Monette Mabolo*, Rekha Aryal

Reducing hospital readmission for heart failure patients is a major focus for health care organization to improve quality and reduce cost, following centre for Medicare and Medicaid rule to lower reimbursement to hospitals with increased readmissions for heart attack, heart failure & pneumonia. This is a quantitative non-experimental comparative study of 2 groups of heart failure patients where a control group received standard discharge teachings and an intervention group received standard discharge teachings and
a discharge follow up call or e-mail 72 hours post discharge from the hospital. This study established statistically significant relationship between discharge follow-up and heart failure patients 30 day readmission by describing correlation and causation based on objective measurement and observation (Hammer & Collinson, 2006).
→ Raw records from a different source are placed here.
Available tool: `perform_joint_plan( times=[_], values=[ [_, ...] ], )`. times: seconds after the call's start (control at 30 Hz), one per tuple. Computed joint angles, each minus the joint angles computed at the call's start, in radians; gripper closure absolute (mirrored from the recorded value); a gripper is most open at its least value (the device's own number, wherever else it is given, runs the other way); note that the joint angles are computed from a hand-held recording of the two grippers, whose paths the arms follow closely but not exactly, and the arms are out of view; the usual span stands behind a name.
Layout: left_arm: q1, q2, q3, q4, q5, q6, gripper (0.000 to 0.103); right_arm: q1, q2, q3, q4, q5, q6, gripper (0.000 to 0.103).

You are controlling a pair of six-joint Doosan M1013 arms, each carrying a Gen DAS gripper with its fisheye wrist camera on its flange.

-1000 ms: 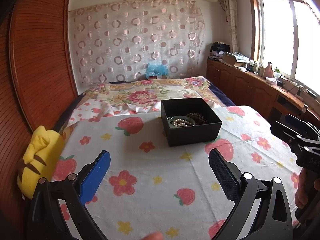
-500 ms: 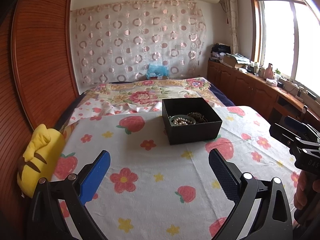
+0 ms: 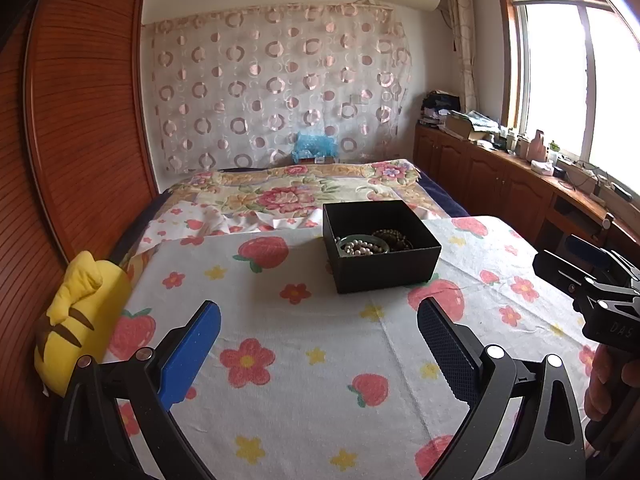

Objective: Organize jewelry

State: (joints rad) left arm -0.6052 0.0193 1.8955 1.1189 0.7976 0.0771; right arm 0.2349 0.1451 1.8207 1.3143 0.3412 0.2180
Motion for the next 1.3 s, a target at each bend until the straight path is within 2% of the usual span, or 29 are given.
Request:
perform_joint_plan(
  times=[1.3],
  values=[
    [-0.003, -0.003, -0.008, 0.003, 0.007, 0.001, 0.008, 0.002, 0.001, 0.004, 0.016, -0.004, -0.017, 0.003]
  ],
)
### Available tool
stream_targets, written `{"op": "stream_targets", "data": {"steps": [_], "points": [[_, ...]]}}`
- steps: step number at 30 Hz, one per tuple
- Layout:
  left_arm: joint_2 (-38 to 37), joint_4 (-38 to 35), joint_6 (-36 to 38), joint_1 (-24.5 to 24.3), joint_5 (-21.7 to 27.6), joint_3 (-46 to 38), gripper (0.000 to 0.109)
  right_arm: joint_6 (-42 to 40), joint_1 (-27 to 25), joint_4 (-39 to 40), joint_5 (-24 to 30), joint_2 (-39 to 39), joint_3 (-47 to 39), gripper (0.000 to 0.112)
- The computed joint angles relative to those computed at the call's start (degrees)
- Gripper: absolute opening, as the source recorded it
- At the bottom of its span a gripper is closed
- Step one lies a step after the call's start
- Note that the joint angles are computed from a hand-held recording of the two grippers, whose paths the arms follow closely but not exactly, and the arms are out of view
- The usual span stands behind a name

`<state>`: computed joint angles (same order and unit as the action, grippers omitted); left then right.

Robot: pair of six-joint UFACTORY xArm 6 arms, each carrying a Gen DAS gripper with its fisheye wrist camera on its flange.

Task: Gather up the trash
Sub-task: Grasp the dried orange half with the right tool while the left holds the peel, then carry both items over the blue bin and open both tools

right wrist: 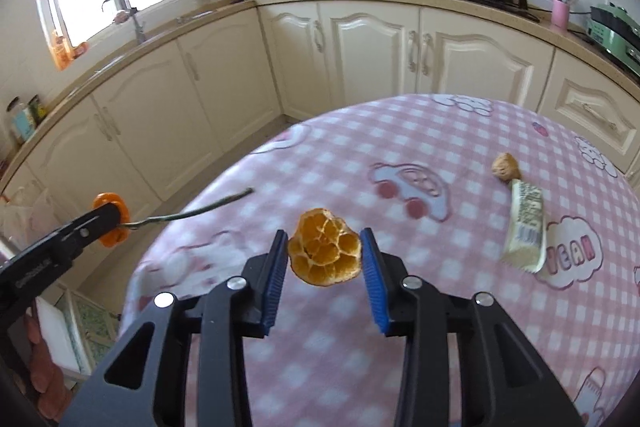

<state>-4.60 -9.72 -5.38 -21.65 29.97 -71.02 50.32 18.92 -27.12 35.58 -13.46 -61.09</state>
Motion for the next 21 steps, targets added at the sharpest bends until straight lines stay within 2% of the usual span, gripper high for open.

A non-probability convenience sample of 100 patients who were admitted to a heart failure unit were randomly selected to be in the control group where they received standard discharge
instructions, and the intervention group received standard discharge instructions and discharge follow-up call or email 72 hours post discharge from the hospital. Data was analysed using IBM SPSS version 23.0. Descriptive statistics was used to describe the characteristics of the patients and the Chi-square, a non -parametric test was used to analyse the variables that were measured on a categorical level (Kim & Mallory, 2014). The study showed there were 6 patients re-admitted 30 days post discharge out of
the control group, while only 3 out of the intervention group were re-admitted. The study also revealed gender has no statistical significance in both groups’ hospital readmission. Despite the difference of only 1.3% in readmissions between the two groups, this could mean a $1.5 million-dollar savings in Medicare reimbursement for the hospital. A meta-analysis of interventions for older heart failure patients found that comprehensive discharge follow-up reduces heart failure readmissions and improves outcomes
without increasing costs (Phillips, CO, et al.).